Ein Fazit zum „Alive“ in Lissabon: Zu viel Indie! Es gibt einfach zu viel, was man sich ansehen möchte. Die Vielfalt ist natürlich groß, aber nicht beliebig groß. Manchmal hätte man sich z. B. eine Katy Perry herbeigewünscht, also einfach einen Künstler, den man sich einfach nicht ansehen will. Aber die Wege sind kurz, man kann leicht die Bühnen wechseln.

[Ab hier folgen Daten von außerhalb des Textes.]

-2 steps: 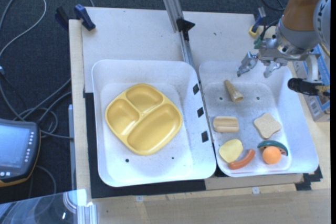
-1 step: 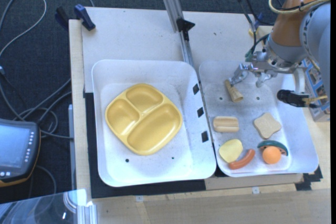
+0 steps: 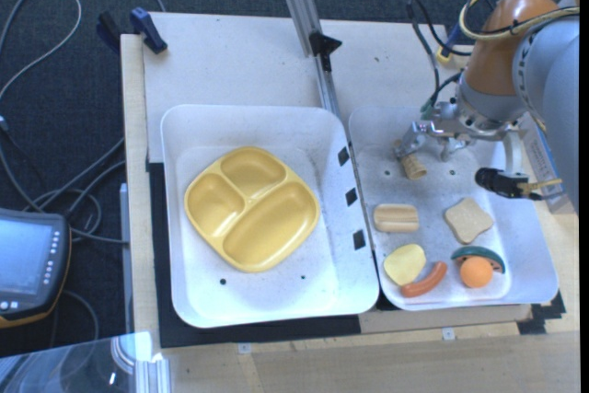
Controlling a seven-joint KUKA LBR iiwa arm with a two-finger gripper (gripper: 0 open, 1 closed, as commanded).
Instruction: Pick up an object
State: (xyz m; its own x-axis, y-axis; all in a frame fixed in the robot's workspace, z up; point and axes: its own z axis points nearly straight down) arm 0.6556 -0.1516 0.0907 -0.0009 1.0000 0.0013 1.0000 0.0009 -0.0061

Und gerade für Anfänger ist es ein „Festival light“. Wer nicht campen mag, findet in der Stadt ein Hostel oder was mit AirBnB. Überhaupt: Es empfiehlt sich, einen Urlaub vorne oder hinten dranzuhängen, weil Lissabon. Weil Kaffee. Weil Gebäck. Weil Fisch. Weil Nachtleben. Wenn man denn schon mal da ist…
Guten Flug und komm bald wieder!
Ach ja, auch portugiesische Künstler gibts zu hören. Zum Beispiel Bernardo Correia Ribeiro de Carvalho Costa – genannt: AGIR. AGIR durfte auf der größten Bühne den letzten Tag des Alive einleiten. Er kam aus einer Art Raumschiff gesprungen, einem Kasten mit Schiebetür. Die Boyband-Haftigkeit der Musik stand im krassen Gegensatz zum harten, tätowierten, gepiercten AGIR, der an irgendjemanden von „Brosis“ erinnerte. Man kann das natürlich uncool finden, aber unterhaltsam war’s. Und unter den Fans gab es so dermaßen viele Portugiesinnen Anfang 20, dass mancher Indie-Shoegazer sich darüber grün und blau ärgern könnte.
AGIR ging nicht einfach von der Bühne, AGIR schenkte uns ein Lied zum Adeus. Er stellte sich in seinen Kasten und winkte heraus. Und als sich die Schiebetür langsam senkte, war ich aus irgendeinem Grund unendlich traurig. Ach AGIR, dachte ich, guten Flug und komm bald wieder. Wer weiß, wo es für ihn nun hingeht. Vielleicht nach Mendocino.